Here’s the next sentence: “It will be much harder to cooperate internationally and govern in ways publics expect.” Oh, well then, let’s forget about any sort of turn toward cooperation. Let’s stick with secretive unaccountable force. That ought to work. And, coincidentally, that’s the business the “intelligence” “community” is in. This sort of “report” is in this regard the same as Cheney’s “Defense” Department report finding that Halliburton should be given lots of contracts.
Also: “information ‘echo chambers’ will reinforce countless competing realities, undermining shared understandings of world events.” Remember, this is written by people in the business of producing propaganda. They are denouncing competition. Their solution is not to abandon propaganda but to invest more heavily in it. In a later paragraph they seem to suggest humility or even decency in proposing not to “impose order” on chaos, but what they propose instead is the use of “information.”
Much of the general failure of these people to predict things accurately seems to result from their mental blocking of the concept of blowback. Because “terrorism” responds to “war,” intentional ignorance of resentment of war creates an inability to make general predictions about terrorism. This new document states: “The threat from terrorism will expand in the coming decades as the growing prominence of small groups and individuals use new technologies, ideas, and relationships to their advantage.” Terrorism comes from prominence and technologies and ideas? What?
Also, desired enemies not engaged in aggression, specifically China and Russia, will — it is predicted — engage in “gray zone aggression.” Uh-huh.
This band of professional spies and saboteurs then blurts out another bit of truth, followed by a radical misinterpretation: “Overconfidence that material strength can manage escalation will increase the risks of interstate conflict to levels not seen since the Cold War.” Since that’s already true it’s not much of a prediction, but at least it’s honest. However, it’s followed by this: “Even if hot war is avoided, the current pattern of ‘international cooperation where we can get it’—such as on climate change—masks significant differences in values and interests among states and does little to curb assertions of dominance within regions.”

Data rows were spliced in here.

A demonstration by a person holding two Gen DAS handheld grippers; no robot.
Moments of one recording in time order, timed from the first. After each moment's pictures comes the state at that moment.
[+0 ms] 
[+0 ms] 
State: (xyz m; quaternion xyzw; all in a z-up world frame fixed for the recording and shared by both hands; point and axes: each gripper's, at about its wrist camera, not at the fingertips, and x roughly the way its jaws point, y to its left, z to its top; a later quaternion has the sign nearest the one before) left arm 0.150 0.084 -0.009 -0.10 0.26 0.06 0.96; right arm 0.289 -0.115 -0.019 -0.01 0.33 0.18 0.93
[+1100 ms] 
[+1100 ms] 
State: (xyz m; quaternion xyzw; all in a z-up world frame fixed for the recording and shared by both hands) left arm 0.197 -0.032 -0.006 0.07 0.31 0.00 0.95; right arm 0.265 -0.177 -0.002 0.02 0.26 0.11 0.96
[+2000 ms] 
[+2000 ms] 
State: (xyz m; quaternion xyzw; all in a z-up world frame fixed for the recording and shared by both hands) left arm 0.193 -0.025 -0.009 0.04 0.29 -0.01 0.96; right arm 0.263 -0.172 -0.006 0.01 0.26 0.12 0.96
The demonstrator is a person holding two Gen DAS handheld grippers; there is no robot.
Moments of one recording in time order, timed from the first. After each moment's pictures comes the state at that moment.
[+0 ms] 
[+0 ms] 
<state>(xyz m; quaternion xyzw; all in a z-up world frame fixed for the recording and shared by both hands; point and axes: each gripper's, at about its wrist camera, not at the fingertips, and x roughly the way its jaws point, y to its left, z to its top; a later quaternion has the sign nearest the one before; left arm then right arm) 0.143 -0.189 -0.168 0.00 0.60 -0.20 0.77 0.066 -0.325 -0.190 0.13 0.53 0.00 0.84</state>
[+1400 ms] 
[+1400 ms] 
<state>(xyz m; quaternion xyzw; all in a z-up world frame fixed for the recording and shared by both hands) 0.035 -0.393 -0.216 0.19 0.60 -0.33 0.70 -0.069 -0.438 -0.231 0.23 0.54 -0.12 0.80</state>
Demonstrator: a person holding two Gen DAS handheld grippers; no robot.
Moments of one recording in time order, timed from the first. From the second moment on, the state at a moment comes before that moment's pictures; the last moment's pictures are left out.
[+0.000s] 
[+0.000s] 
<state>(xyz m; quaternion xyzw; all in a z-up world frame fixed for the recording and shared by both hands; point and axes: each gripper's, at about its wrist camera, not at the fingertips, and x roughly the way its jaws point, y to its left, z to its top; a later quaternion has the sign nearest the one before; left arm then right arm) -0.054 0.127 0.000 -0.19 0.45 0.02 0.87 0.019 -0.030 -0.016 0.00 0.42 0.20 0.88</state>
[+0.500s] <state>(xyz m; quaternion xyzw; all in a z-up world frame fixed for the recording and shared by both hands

Come on! Russian and Chinese desires not to be attacked, not to be ripped off, and instead to grab more wealth for themselves, have nothing to do with divergent “values.” No nation on earth is dominated by people who want to be bombed or exploited. Most if not all are dominated by people who’d like more power and material wealth. Conflict arises between these governments for the obvious reasons, not because non-Americans have weird “values.” On the contrary: certain Americans have truly twisted values, and the rest pay them buckets of money to guide the government in the direction of what they call “intelligence.”